Burkini sì, burkini no?

L’evergreen “liberté, égalité, fraternité” è in blackout. Si spengono le luci e si accende un concatenarsi di “occhio per occhio, dente per dente”, che coinvolge anche i costumi da bagno.

La prima a premere l’interruttore contro la nuova tendenza del burkini è stata la Costa Azzurra, capitanata dal sindaco di Cannes David Lisnard, a fronte dell’emergenza causata dall’ondata dei recenti attentati sul suolo francese.

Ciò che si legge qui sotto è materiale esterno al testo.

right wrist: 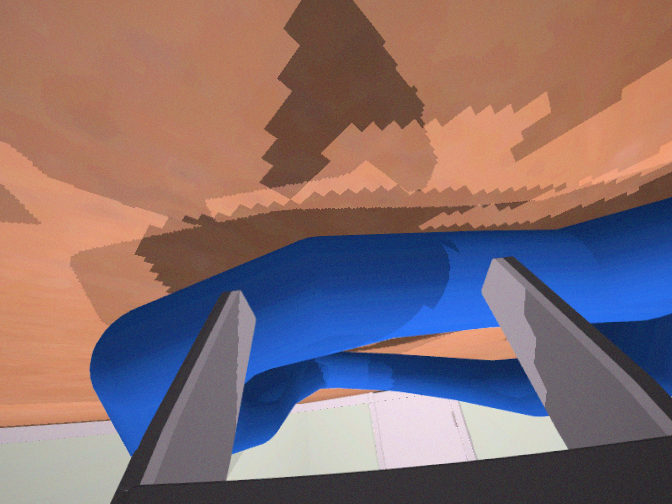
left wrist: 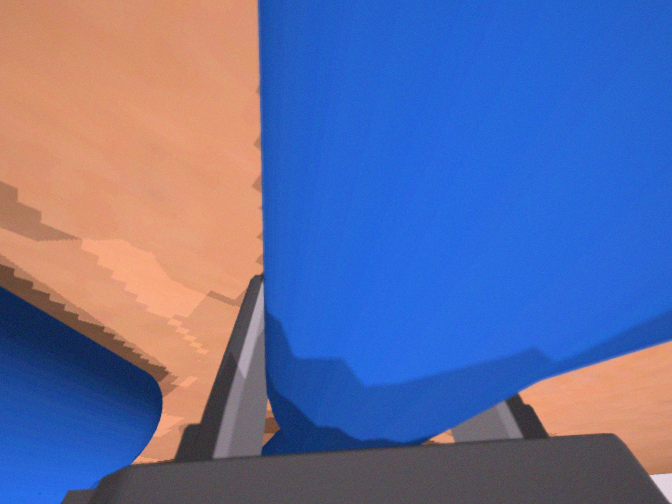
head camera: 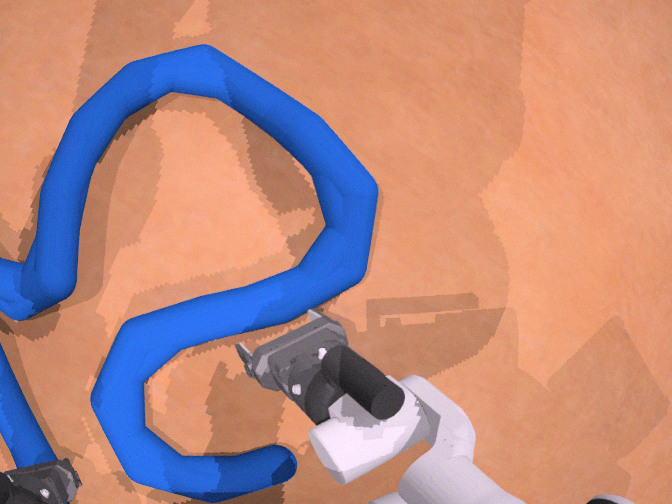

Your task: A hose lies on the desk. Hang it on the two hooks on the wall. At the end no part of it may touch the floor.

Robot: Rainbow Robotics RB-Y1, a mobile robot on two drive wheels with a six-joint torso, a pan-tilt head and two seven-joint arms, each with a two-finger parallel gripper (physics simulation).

Il divieto di utilizzare il particolare costume da bagno è attualmente in vigore a Beaulieu-sur-Mer, Cap d’Ail, Eze, Mandelieu-La Napoule, Mentone, Saint-Jean-Cap-Ferrat, Villefranche-sur-Mer, Villeneuve-Loubet, Saint-Laurent-du-Vare e Nizza, e si è presto allargato a macchia d’olio anche il polverone mediatico sotto ogni bandiera.

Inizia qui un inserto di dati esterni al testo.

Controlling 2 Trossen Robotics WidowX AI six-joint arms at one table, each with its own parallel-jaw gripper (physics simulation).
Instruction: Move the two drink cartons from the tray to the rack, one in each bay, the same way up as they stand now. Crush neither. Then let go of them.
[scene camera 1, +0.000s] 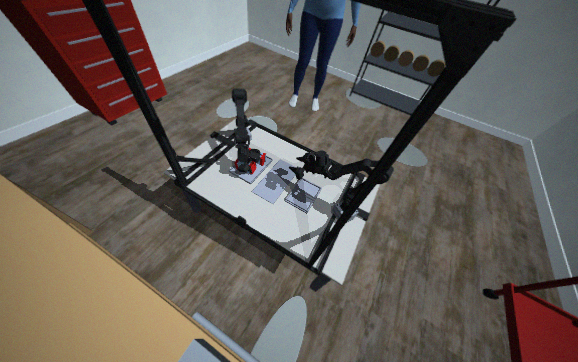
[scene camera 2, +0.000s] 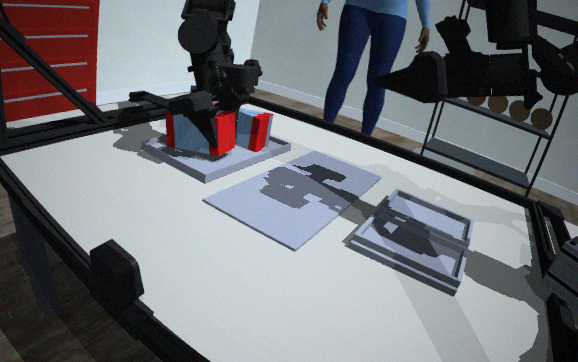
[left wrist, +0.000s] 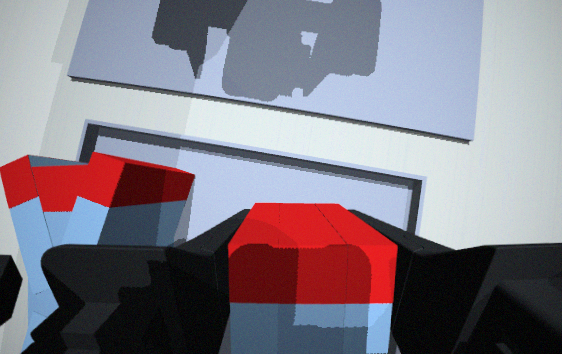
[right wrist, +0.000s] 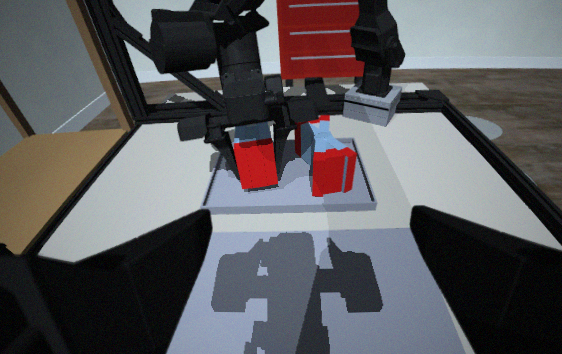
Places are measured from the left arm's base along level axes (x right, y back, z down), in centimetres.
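Where they show: left gripper, fingertip midpoint: (scene camera 1: 253, 169) (scene camera 2: 224, 142) (left wrist: 298, 216) (right wrist: 258, 176); right gripper, fingertip midpoint: (scene camera 1: 292, 162) (scene camera 2: 384, 81) (right wrist: 310, 218); left arm's base, link origin: (right wrist: 374, 89).
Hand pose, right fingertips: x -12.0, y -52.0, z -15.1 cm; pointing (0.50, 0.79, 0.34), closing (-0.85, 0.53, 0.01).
Observation:
Things, the pixels of their top centre, and the offset from my right fingertips.
- blue carton with red ends, top centre: (right wrist: 252, 127) (scene camera 2: 202, 107) dy +20.8, dx +21.5, dz +11.6 cm
- tray, top centre: (left wrist: 224, 269) (right wrist: 287, 167) (scene camera 2: 220, 141) (scene camera 1: 251, 164) dy +22.8, dx +16.6, dz +19.0 cm
- second carton, top centre: (left wrist: 55, 304) (right wrist: 322, 135) (scene camera 2: 240, 109) dy +26.2, dx +12.1, dz +13.2 cm
- two-bay rack, top centre: (scene camera 2: 423, 226) (scene camera 1: 304, 193) dy -11.8, dx -5.2, dz +18.6 cm
One blue carton with red ends (scene camera 2: 226, 134) (left wrist: 310, 275) (right wrist: 256, 162) is between the left gripper's fingers (left wrist: 300, 220) (right wrist: 258, 175). Both fingers rest against its sides, and its bottom hangs slightly above the tray (scene camera 2: 240, 167) (left wrist: 260, 180) (right wrist: 290, 207). The second carton (scene camera 2: 259, 132) (left wrist: 142, 175) (right wrist: 332, 172) stands in the tray beside it, apart from the fingers; its blue middle looks narrowed. The right gripper (scene camera 1: 295, 165) (right wrist: 311, 215) is open and empty, high above the table. The two-bay rack (scene camera 2: 405, 266) is empty, at the right in scene camera 2.
A thin flat plate (scene camera 2: 270, 225) (left wrist: 425, 100) (right wrist: 400, 330) lies between tray and rack, with arm shadows across it. A black frame surrounds the table. A grey block (right wrist: 370, 107) stands behind the tray in the right wrist view. A person stands behind the table.

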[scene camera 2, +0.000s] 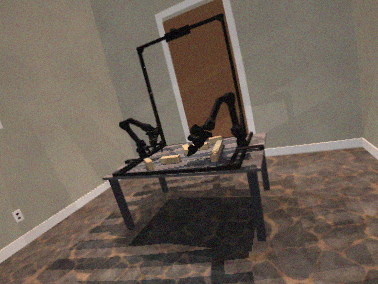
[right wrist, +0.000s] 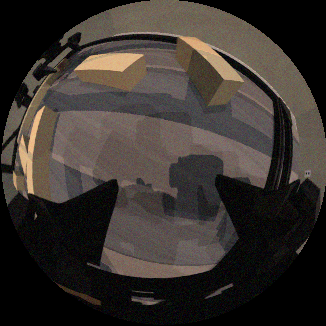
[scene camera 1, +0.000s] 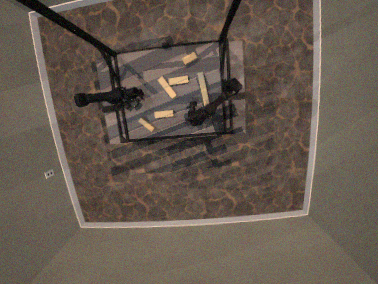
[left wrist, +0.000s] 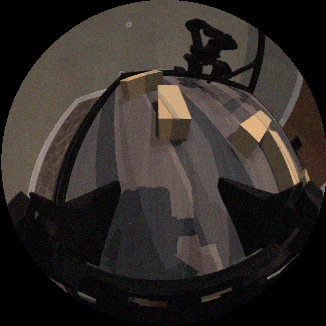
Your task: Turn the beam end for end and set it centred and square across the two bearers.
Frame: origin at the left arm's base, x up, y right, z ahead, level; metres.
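Seen in the pictures: left gripper, fingertip midpoint: (scene camera 2: 189, 153) (right wrist: 68, 59) (scene camera 1: 186, 114) (left wrist: 169, 184); right gripper, fingertip midpoint: (scene camera 2: 156, 154) (right wrist: 167, 182) (scene camera 1: 139, 102) (left wrist: 197, 78); left arm's base, link origin: (scene camera 2: 242, 145) (right wrist: 29, 102); right arm's base, link origin: (scene camera 2: 143, 156) (right wrist: 247, 253) (left wrist: 195, 73).
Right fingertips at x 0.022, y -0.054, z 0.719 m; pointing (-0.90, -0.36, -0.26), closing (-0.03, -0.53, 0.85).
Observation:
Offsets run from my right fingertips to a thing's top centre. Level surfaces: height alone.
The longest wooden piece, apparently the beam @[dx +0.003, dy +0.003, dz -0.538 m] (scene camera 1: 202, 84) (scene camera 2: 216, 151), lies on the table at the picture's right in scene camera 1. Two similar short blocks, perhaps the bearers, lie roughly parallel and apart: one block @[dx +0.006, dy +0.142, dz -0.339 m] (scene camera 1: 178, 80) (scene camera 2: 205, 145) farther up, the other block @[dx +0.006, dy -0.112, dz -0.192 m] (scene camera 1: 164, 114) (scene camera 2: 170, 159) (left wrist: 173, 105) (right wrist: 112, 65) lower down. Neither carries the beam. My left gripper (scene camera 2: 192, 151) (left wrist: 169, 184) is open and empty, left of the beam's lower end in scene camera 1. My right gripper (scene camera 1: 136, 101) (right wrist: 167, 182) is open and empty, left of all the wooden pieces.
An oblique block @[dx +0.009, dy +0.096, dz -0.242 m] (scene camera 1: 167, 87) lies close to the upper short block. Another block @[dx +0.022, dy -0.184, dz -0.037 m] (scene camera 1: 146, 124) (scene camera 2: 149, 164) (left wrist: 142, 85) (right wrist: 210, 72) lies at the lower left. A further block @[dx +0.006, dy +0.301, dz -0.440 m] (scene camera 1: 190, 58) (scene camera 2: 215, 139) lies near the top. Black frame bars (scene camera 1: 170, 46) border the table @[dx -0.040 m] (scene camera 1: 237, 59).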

Questo divieto non ha di certo aiutato ad alleviare la tensione tra la comunità musulmana e il resto della popolazione, così come la dichiarazione del primo ministro Manuel Valls secondo il quale il burkini sarebbe “fondamentalista”. Associazioni come quella contro l’islamofobia hanno già fatto ricorso per riappropriarsi della libertà di scelta.
La Francia potrebbe avere le sue buone ragioni, ma saranno altrettanto efficaci?

Forse bisognerebbe chiedersi come spingere le donne musulmane ad avvicinarsi ad una visione a 360° delle culture che le ospitano, senza però negare loro la libertà di scelta.

Quanto può incidere effettivamente il costume “scostumato” sulla sicurezza nazionale?

Quanto può prevalere il diritto a svestirsi su quello a coprirsi?

Quanto può il divieto prevenire dal fondamentalismo ai danni di un’integrazione fondata sul rispetto reciproco?

Burkini sì, burkini no?

Forse sì, forse no.

La risposta non l’abbiamo, forse perché non ci saremmo mai posti neppure la domanda.

La guerra è guerra e che la Francia ci sia dentro fino al collo è sotto gli occhi di tutti, ma un paese che si fa portabandiera di laicità come può mettere da parte i principi di libertà? Quella rappresentata proprio con il corpo di una donna a seno scoperto che alza al cielo la bandiera francese nel dipinto “La libertà che guida il popolo” di Eugène Delacroix del 1830, grazie all’allegoria della libertà che tutto può, persino svestire, sotto falso nome, la donna del lontano Ottocento.
Lo stesso principio di libertà potrebbe vestire oggi, nel 2016, le donne musulmane nelle spiagge francesi? Se il precetto religioso è per loro tollerabile, può una legge limitarne la libertà di espressione? Può quella portabandiera, l’indomabile libertà, essere “limitata” dal principio di laicità?